Donc, les solutions porteuses à court terme sont vraiment au niveau de l'éducation, du choix de véhicule, la façon de conduire ? on a parlé d'écoconduite ? qui donnent des gains, mais ce sont des gains à la marge. Puis il faut accepter qu'à court terme, avant qu'on ait vraiment un changement notable, ce qu'on appelle un «step change», avec une nouvelle technologie qui sera disponible pour M., Mme Tout-le-monde, il faut vivre avec le fait que les gains importants à court terme seront des gains à la marge, des gains qui vont dans la bonne direction: bon choix de véhicule, bonnes habitudes de conduite, bon choix de société en termes de densification et d'urbanisation. Et ça, ça va, avec le temps, donner des bons résultats. Et les solutions importantes qui font face à des défis technologiques, elles arriveront à terme, dans les années trente, quarante, cinquante.

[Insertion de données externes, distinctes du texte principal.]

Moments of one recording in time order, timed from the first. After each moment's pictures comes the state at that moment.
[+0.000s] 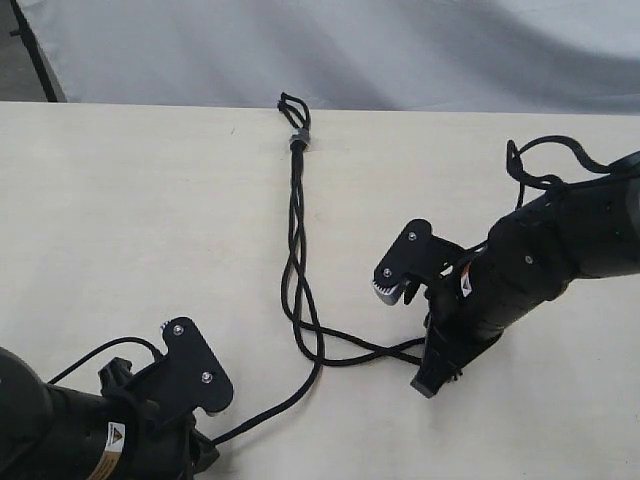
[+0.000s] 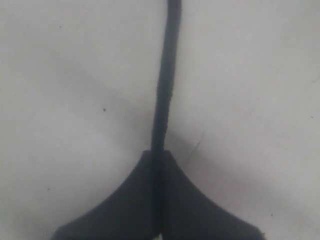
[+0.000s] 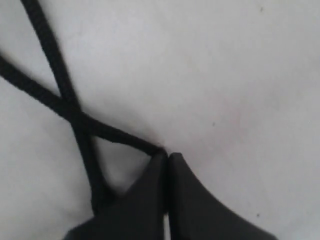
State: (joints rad) left arm -0.80 1.57 -0.37 1.58 0.00 -1.56; right arm 0.53 1.80 -0.74 -0.10 0.35 -0.39
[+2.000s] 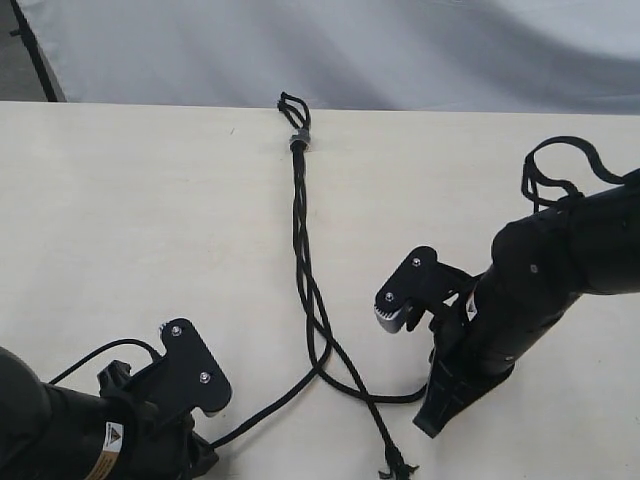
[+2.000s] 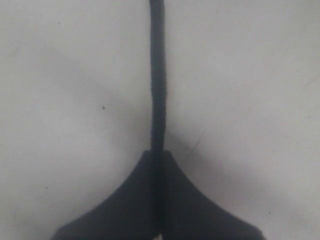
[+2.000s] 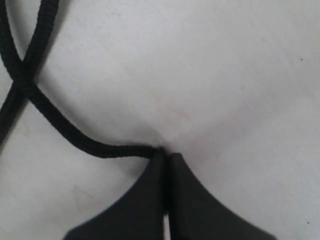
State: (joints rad) left arm -0.80 1.57 -0.37 1.58 -0.03 -1.56; right arm 0.58 1.75 -0.69 0.05 0.48 -0.42
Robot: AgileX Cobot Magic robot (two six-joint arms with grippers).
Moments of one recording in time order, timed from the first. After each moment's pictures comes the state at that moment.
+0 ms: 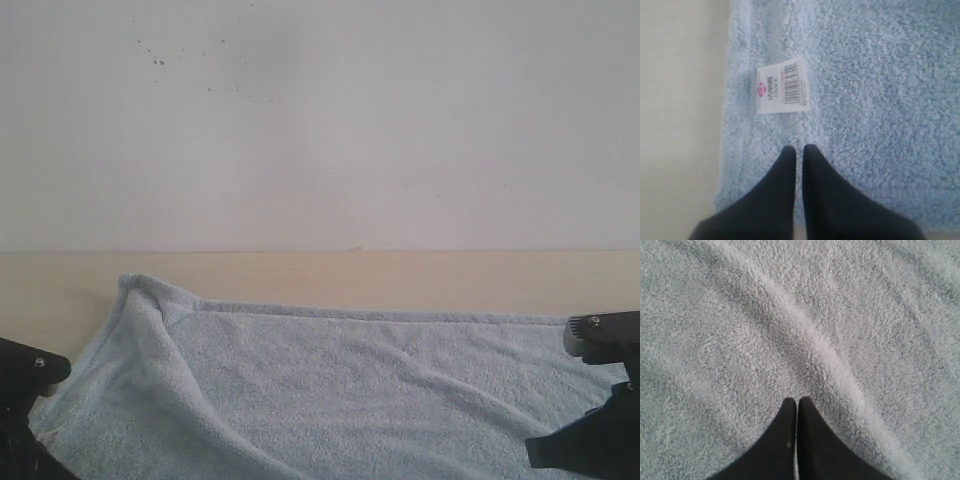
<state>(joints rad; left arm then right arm) -0.41 1.63 -0.51 -1.73 -0.38 1.63 0.25 1.44 -0.48 -0.51 0.07 0.60</state>
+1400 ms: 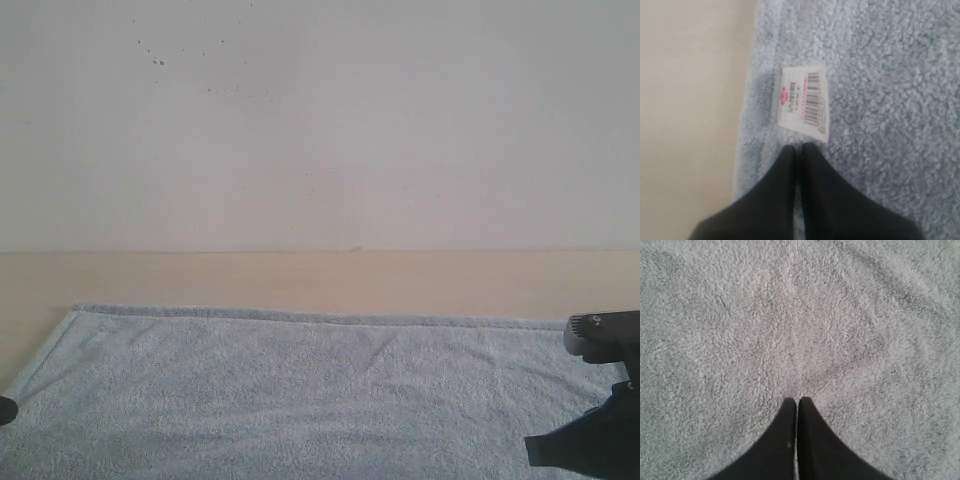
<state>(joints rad) -0.34 1.77 -0.43 -1.66 -0.57 1.47 0.25 1.44 -0.48 -0.51 0.06 0.60</state>
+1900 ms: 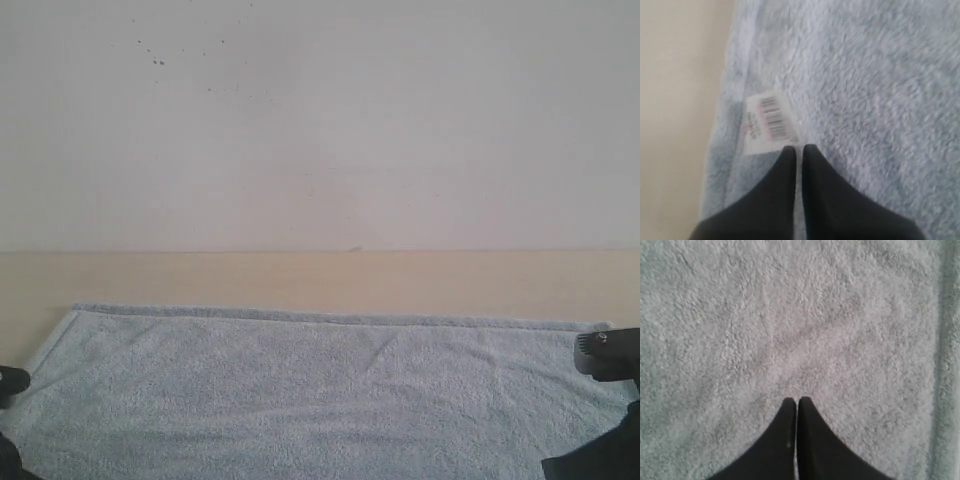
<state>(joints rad) -0.35 1.70 -0.49 -1.73 -0.48 1.49 0.25 1.44 -0.48 -0.51 0.19 0.60</state>
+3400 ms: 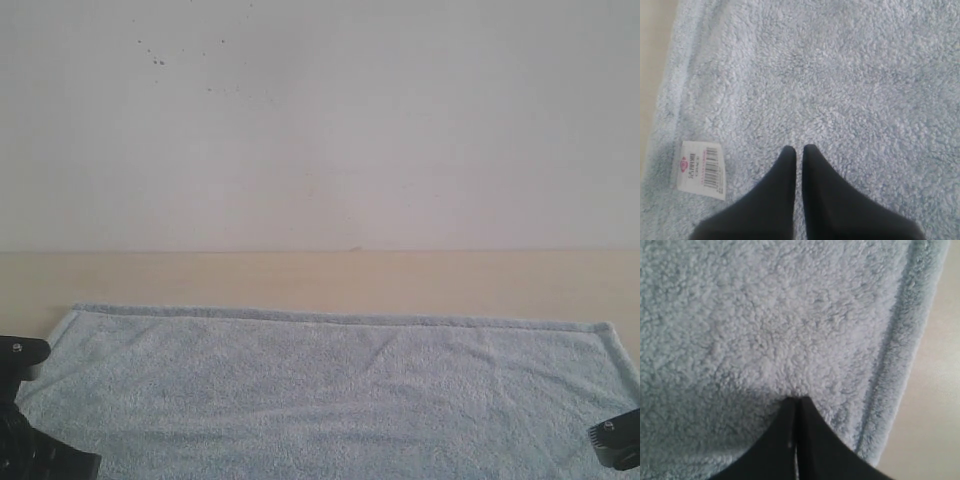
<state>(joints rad) -0.35 1.63 -0.52 -1.72 -0.32 1.48 0.25 1.58 -0.45 -0.72 0.43 0.66</state>
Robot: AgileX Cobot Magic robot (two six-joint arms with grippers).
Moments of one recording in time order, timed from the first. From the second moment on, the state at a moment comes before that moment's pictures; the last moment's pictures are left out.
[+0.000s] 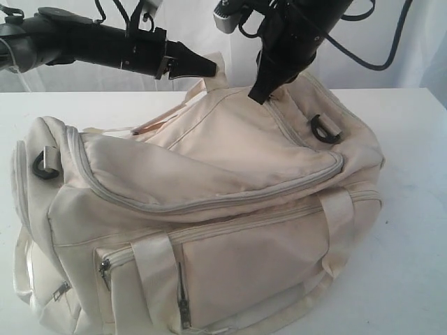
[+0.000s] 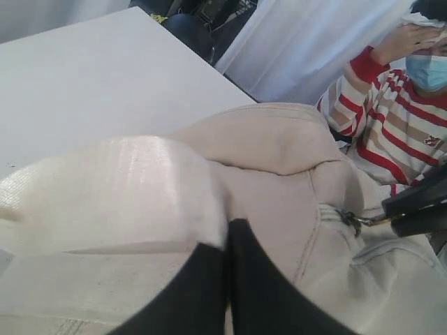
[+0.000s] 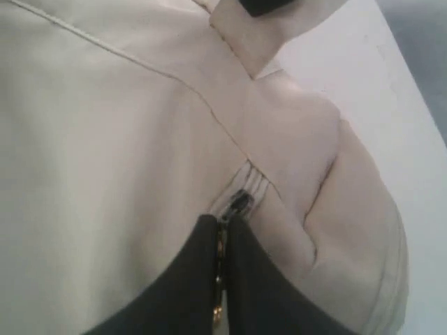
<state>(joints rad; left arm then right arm) -0.23 2.30 -2.08 -1.35 1.19 1.07 0.58 1.85 -1.78 0.04 1.05 -0.67</state>
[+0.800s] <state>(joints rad) -0.23 2.30 -2.08 -1.35 1.18 1.06 0.58 1.83 -1.75 0.01 1.15 -0.58</state>
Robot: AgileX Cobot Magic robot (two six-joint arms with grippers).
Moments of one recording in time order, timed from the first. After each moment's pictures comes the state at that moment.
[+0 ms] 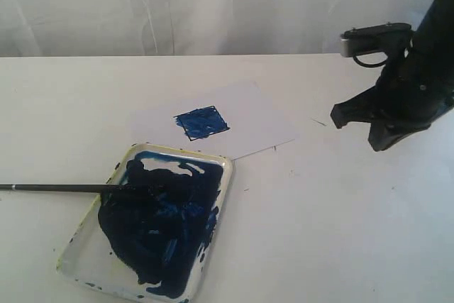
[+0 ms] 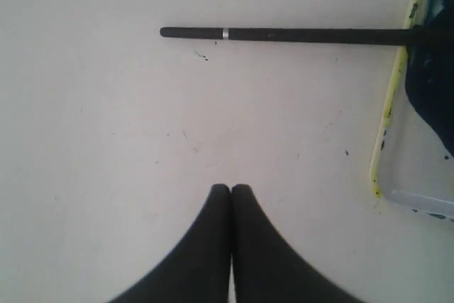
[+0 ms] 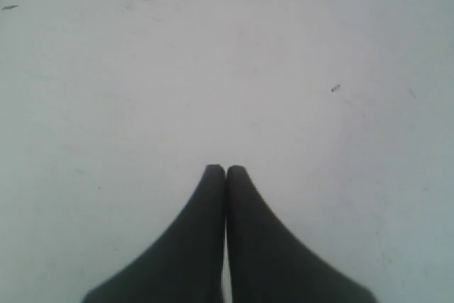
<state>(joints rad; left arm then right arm) 0.04 1.20 -1.04 -0.04 1.13 0.15 0.24 1.56 -1.19 0.02 1.05 -0.03</state>
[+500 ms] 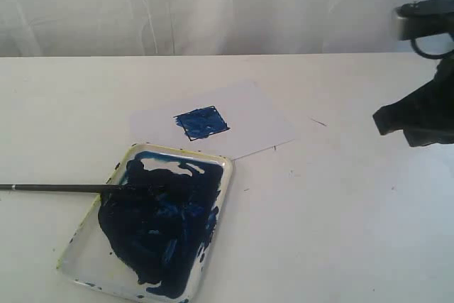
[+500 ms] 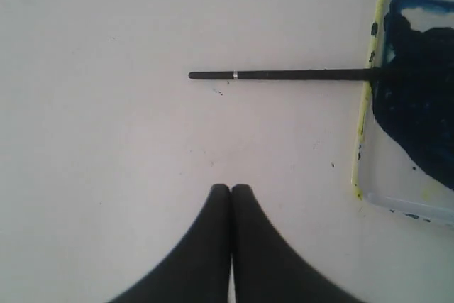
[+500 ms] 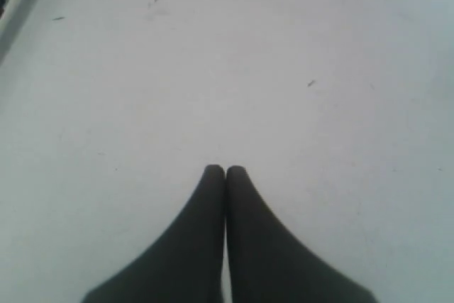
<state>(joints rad) 0.04 0.85 -1.04 -0.03 1.20 0.15 0.24 1.18 -1.00 0.02 0.98 -0.03</state>
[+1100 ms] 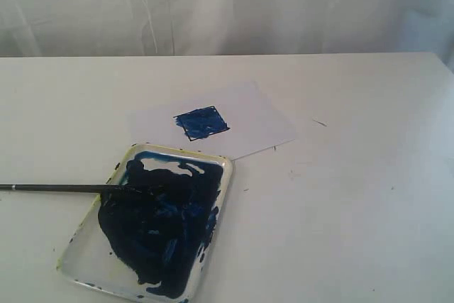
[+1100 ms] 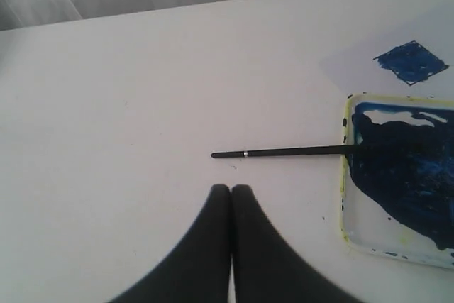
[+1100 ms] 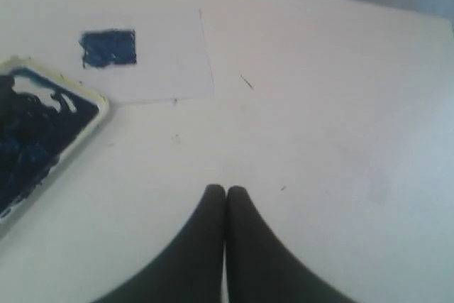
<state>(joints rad) 0.04 0.30 -1.04 -0.03 1.28 0.15 0.24 0.53 -0.79 0.02 0.90 -0.02</state>
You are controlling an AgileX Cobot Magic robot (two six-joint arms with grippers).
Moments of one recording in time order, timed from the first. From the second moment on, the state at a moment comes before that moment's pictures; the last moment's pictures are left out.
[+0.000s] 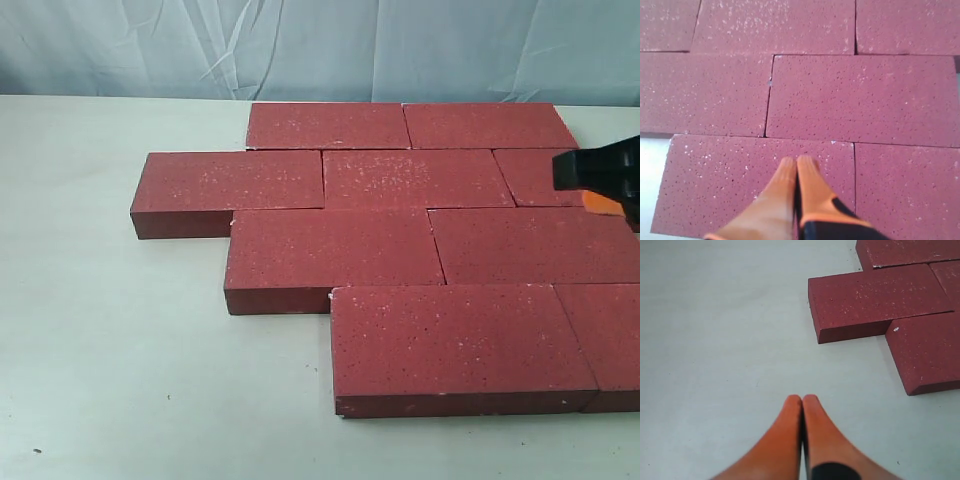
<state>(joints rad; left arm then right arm) 0.03 0.70 -0.81 -0.18 0.92 0.18 0.35 0.98 -0.83 -0.06 0.82 0.31</state>
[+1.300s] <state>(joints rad) 0.03 0.70 -0.81 -0.18 0.92 0.18 -0.09 0.51 -0.78 0.11 0.83 0.32</state>
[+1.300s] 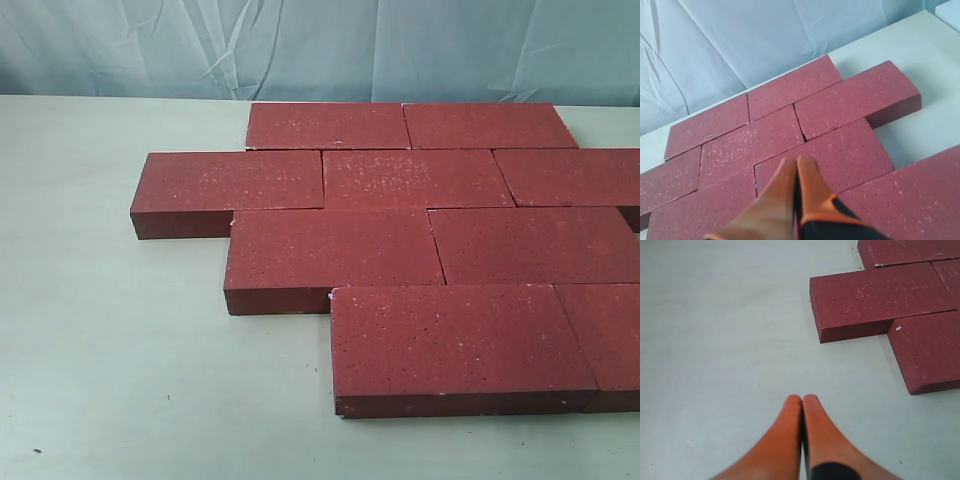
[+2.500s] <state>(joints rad) 0.03 0.70 -0.81 -0.18 0.92 0.18 -0.10 0.00 -0.54 0.04 0.74 0.32</state>
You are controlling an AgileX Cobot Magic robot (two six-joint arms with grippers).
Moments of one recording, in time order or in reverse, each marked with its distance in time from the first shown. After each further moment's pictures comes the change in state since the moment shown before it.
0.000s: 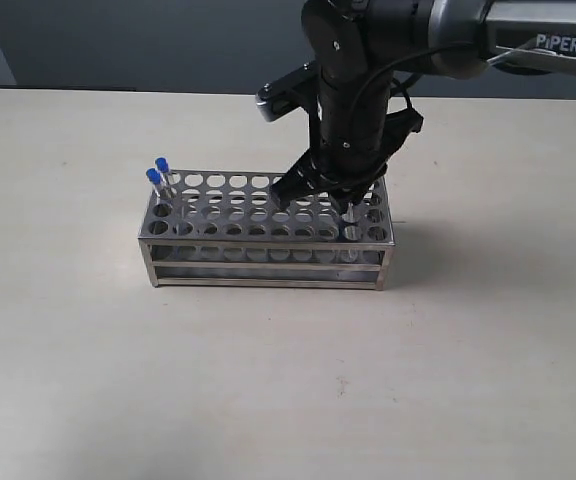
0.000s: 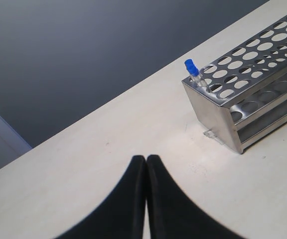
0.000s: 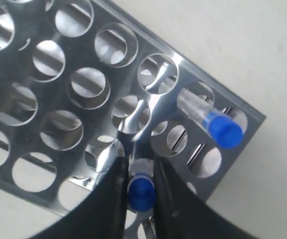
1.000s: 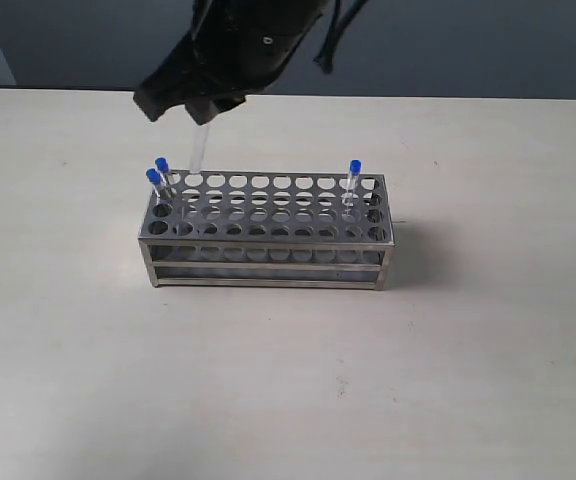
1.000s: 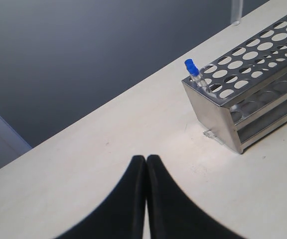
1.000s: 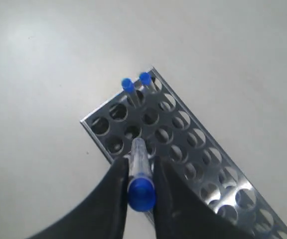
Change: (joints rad) left arm 0.000 0.000 0.000 0.000 0.000 0.000; right arm 0.122 -0.149 -0.170 0.307 -0.141 -0.291
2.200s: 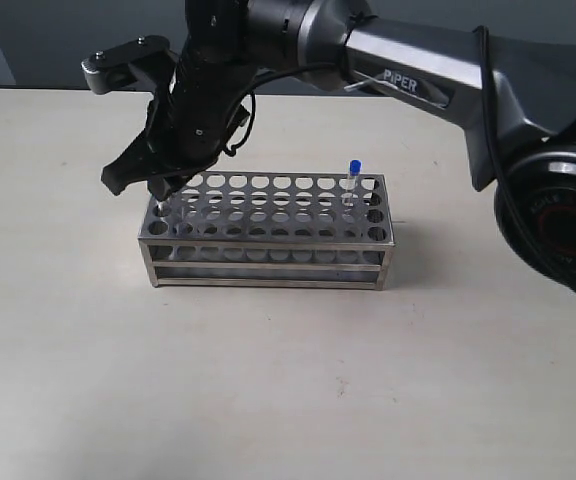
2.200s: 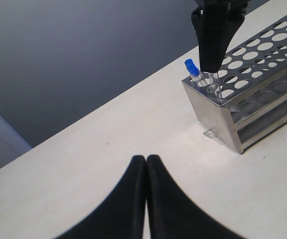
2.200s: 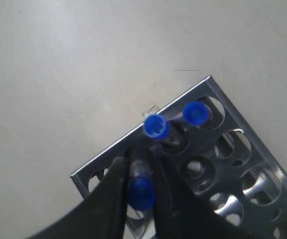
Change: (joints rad) left arm 0.000 0.000 0.000 0.000 0.000 0.000; right arm 0.003 0.402 -0.272 0.149 0.034 -0.071
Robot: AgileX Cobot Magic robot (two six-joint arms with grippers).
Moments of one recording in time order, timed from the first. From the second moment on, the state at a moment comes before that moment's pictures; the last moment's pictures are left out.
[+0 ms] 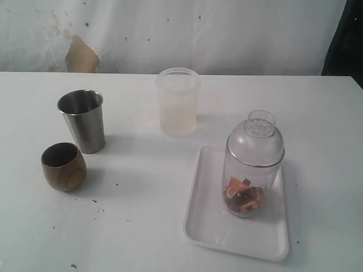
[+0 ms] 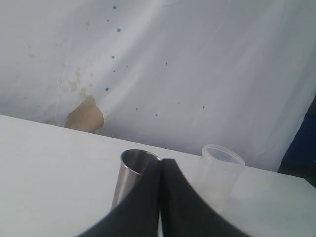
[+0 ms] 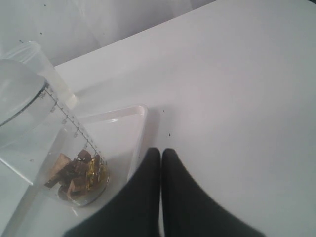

La Présidente (Mme Doyer): M. le député de L'Assomption, il vous reste six minutes.
M. McKay: Encore six minutes?
La Présidente (Mme Doyer): Bien oui.
M. McKay: Bien, mon Dieu, j'ai... je pense que je n'ai... Je peux toujours me forcer pour trouver des questions, là, mais c'étaient vraiment les aspects qui me... qui me préoccupaient particulièrement. Je ne sais pas si le député de Berthier avait des questions.
Une voix: C'est beau.
La Présidente (Mme Doyer): Alors, M. Montreuil, M. Forget, je vous remercie de votre contribution aux travaux de la commission.
Et, compte tenu qu'il est maintenant 17 heures, la commission ajourne ses travaux au lundi 2 novembre 2009, à 14 heures, afin de poursuivre les consultations particulières et les auditions publiques à l'égard du document intitulé Le Québec et ses changements climatiques ? Quelle cible de réduction d'émissions de gaz à effet de serre à l'horizon 2020? Merci, mesdames messieurs.